124 1 13.05 2.05 3.22 25.0 2.63 2.68 ... NaN NaN NaN NaN NaN NaN NaN
126 1 14.06 1.63 2.28 16.0 3.00 3.17 ... NaN NaN NaN NaN NaN NaN NaN
127 1 14.23 1.71 2.43 15.6 2.80 3.06 ... NaN NaN NaN NaN NaN NaN NaN
128 1 14.22 3.99 2.51 13.2 3.00 3.04 ... NaN NaN NaN NaN NaN NaN NaN
132 1 13.76 1.53 2.70 19.5 2.95 2.74 ... NaN NaN NaN NaN NaN NaN NaN
[84 rows x 26 columns]
The values with the same Mg will appear as one row, and the rest will have NaN
in the corresponding fields.
Pipelines and Method Chaining
The last part of this tutorial will be a way to create pipelines. All these methods can be applied step by step, but they can also be applied together or one after another automatically. This is particularly useful when wanting to do the same processing to several similar DataFrames, or when you want to create a clean structure to understand later what is the process.

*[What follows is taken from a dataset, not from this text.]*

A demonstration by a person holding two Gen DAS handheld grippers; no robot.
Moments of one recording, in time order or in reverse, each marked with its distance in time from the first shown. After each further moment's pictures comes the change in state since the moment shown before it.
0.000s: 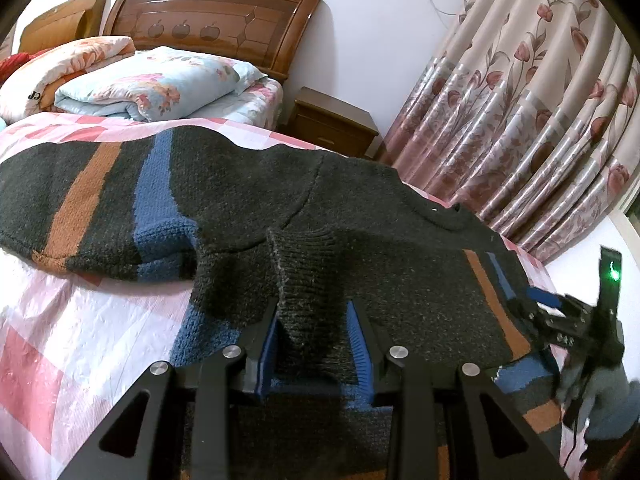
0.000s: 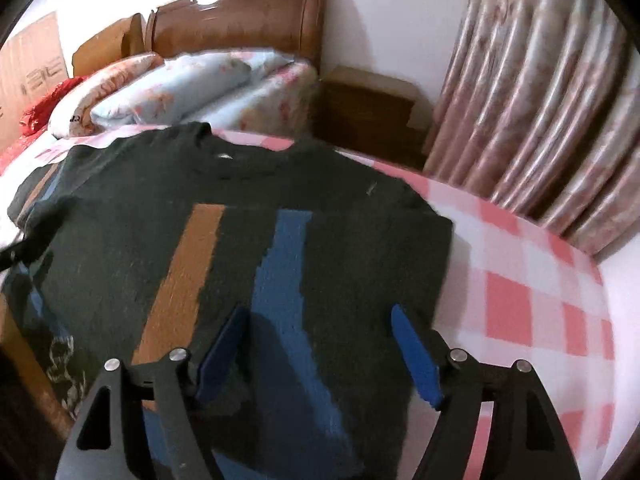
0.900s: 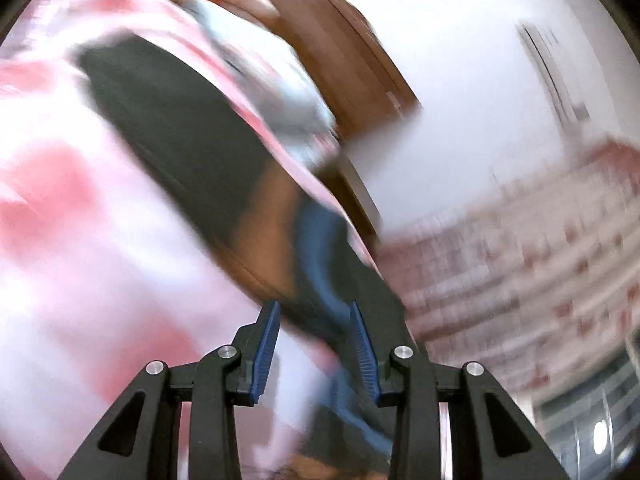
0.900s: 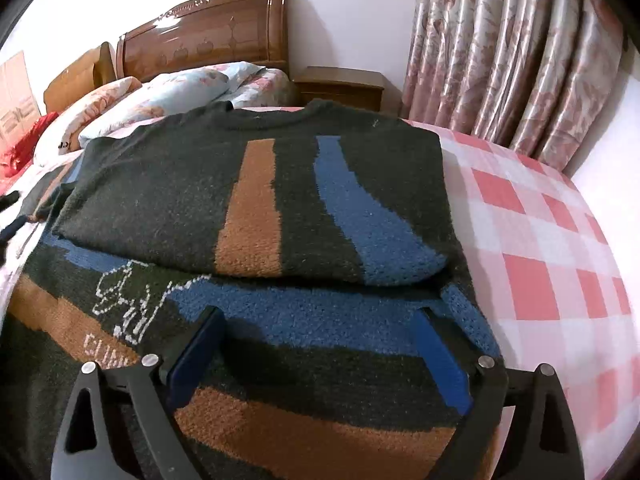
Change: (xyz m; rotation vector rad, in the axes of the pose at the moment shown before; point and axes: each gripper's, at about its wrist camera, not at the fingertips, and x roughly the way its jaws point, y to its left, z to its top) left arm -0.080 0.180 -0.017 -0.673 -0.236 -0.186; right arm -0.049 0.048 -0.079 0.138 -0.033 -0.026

Let’s say we want to get a random sample of the Ash
of those elements with the same Mg
value, but without the NaN
.
We can do:
(mg_join
.dropna()
.sample(5)
[['Ash_one', 'Ash_two']])
Ash_one Ash_two
Mg
101 2.67 2.40
97 2.17 1.70
92 2.04 1.94
94 2.60 2.70
112 2.70 2.23
Chaining methods like this can create a simple and readable way to perform multiple operations to a DataFrame.
``.assign()`
With .assign()
, you can modify or create columns inline.

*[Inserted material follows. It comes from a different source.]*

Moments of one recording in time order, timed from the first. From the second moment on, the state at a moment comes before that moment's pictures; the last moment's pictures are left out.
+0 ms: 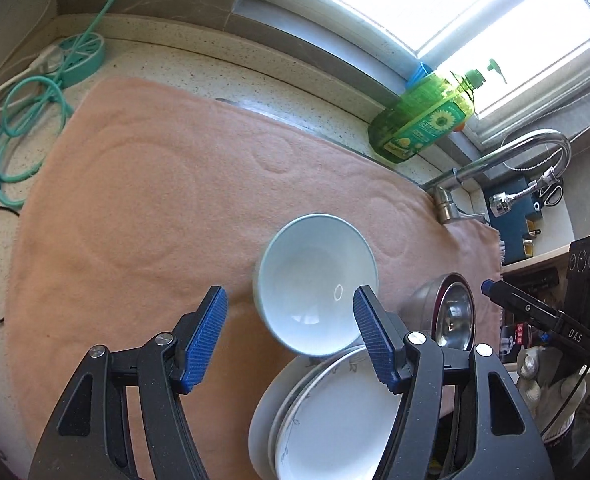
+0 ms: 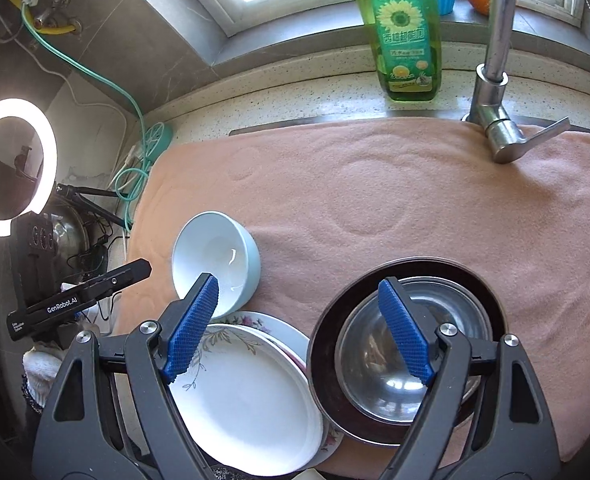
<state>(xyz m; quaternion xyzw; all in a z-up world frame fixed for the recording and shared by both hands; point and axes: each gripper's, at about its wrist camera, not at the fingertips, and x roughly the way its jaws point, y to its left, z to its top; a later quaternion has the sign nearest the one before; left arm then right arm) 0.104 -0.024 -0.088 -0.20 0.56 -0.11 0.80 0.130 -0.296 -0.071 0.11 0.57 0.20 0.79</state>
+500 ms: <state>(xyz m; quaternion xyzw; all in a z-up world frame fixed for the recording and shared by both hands) 0.107 -0.014 -0.109 -0.23 0.56 -0.12 0.78 0.149 -0.243 -0.102 0.11 0.60 0.23 0.76</state>
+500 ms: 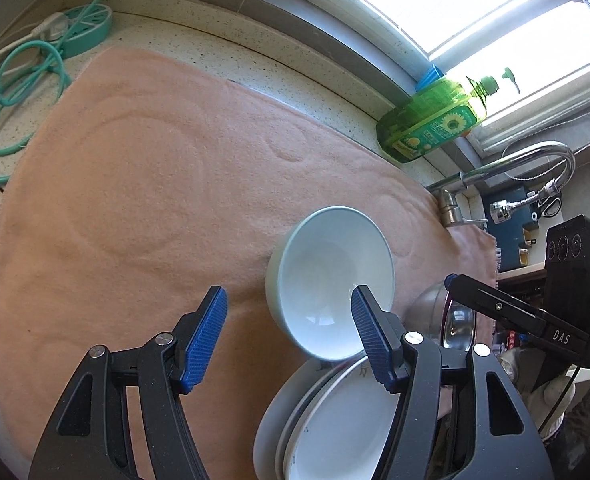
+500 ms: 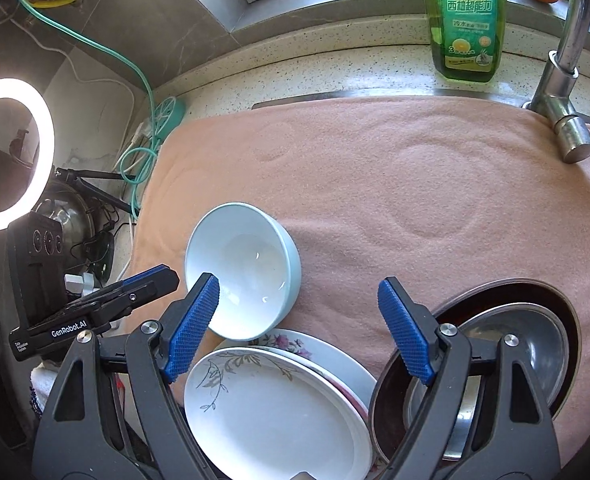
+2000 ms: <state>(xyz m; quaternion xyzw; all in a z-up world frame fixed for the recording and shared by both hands) 0.119 -0.022 -0.102 -0.24 0.55 -0.16 0.78 0.154 -0.232 -0.109 0.11 0.62 0.22 0.75</state>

To create a column called Ash_Greater_Two
we can do:
mg_join.assign(
Ash_Greater_Two=mg_join.apply(lambda df: df.Ash_one > 2, axis='columns')
)
Wine_one Alcohol_one Malic.acid_one Ash_one ... Hue_two OD_two Proline_two Ash_Greater_Two
Mg ...
89 1 13.75 1.73 2.41 ... NaN NaN NaN True
90 1 13.41 3.84 2.12 ... 1.33 2.26 495.0 True
90 1 13.41 3.84 2.12 ... 0.86 3.30 315.0 True
91 1 14.75 1.73 2.39 ... NaN NaN NaN True
92 1 13.05 1.73 2.04 ... 0.86 3.02 312.0 True
.. ... ... ... ... ... ... ... ... ...
124 1 13.05 2.05 3.22 ... NaN NaN NaN True
126 1 14.06 1.63 2.28 ... NaN NaN NaN True
127 1 14.23 1.71 2.43 ... NaN NaN NaN True
128 1 14.22 3.99 2.51 ... NaN NaN NaN True
132 1 13.76 1.53 2.70 ... NaN NaN NaN True
[84 rows x 27 columns]
.pipe()
Finally, the method .pipe()
allows for a modification of the whole DataFrame inline, given a passed function.
This is a very specific function that can lead to interesting results, when needed.

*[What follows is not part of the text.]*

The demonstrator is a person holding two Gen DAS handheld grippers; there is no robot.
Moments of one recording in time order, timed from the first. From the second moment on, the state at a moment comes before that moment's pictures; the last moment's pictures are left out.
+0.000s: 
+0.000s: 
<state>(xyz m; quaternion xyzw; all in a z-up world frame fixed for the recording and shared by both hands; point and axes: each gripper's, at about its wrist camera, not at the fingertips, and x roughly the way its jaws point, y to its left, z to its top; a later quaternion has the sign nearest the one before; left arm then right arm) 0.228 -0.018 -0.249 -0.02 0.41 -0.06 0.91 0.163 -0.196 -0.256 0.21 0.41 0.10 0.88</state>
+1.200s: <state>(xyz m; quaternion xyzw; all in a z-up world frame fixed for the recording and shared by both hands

In our case let’s say we want to remove all the NaN
from the DataFrame.
We do the following:
mg_join.pipe(lambda df: df.dropna())
Wine_one Alcohol_one Malic.acid_one Ash_one ... Color.int_two Hue_two OD_two Proline_two
Mg ...
90 1 13.41 3.84 2.12 ... 2.45 1.330 2.26 495.0
90 1 13.41 3.84 2.12 ... 2.70 0.860 3.30 315.0
92 1 13.05 1.73 2.04 ... 2.70 0.860 3.02 312.0
... ... ... ... ... ... ... ... ... ...
110 1 13.51 1.80 2.65 ... 3.17 1.020 1.93 750.0
110 1 13.28 1.64 2.84 ... 3.17 1.020 1.93 750.0
112 1 14.20 1.76 2.45 ... 2.65 0.960 2.52 500.0
112 1 13.63 1.81 2.70 ... 2.65 0.960 2.52 500.0
[59 rows x 26 columns]
This function is a not-so-well-known one, but there are specific pipelines that can greatly benefit from it, when the modification of a DataFrame is very complex and needs a multiline function. Or sometimes, just the clarity of a short lambda can be decisive to choose this method. Anyway, now it is also in your toolbox.
Conclusion
In this second part of the tutorial, we have seen more obscure Pandas function. They are not usually seen in regular tutorials because the use-cases are more limited; but that can also be seen as more specific tools for more fine-grained jobs. With this, you have now the ability to process the dataset of your project with the proper functions, and to reach the goals writing clean and concise code that does what it needs to do.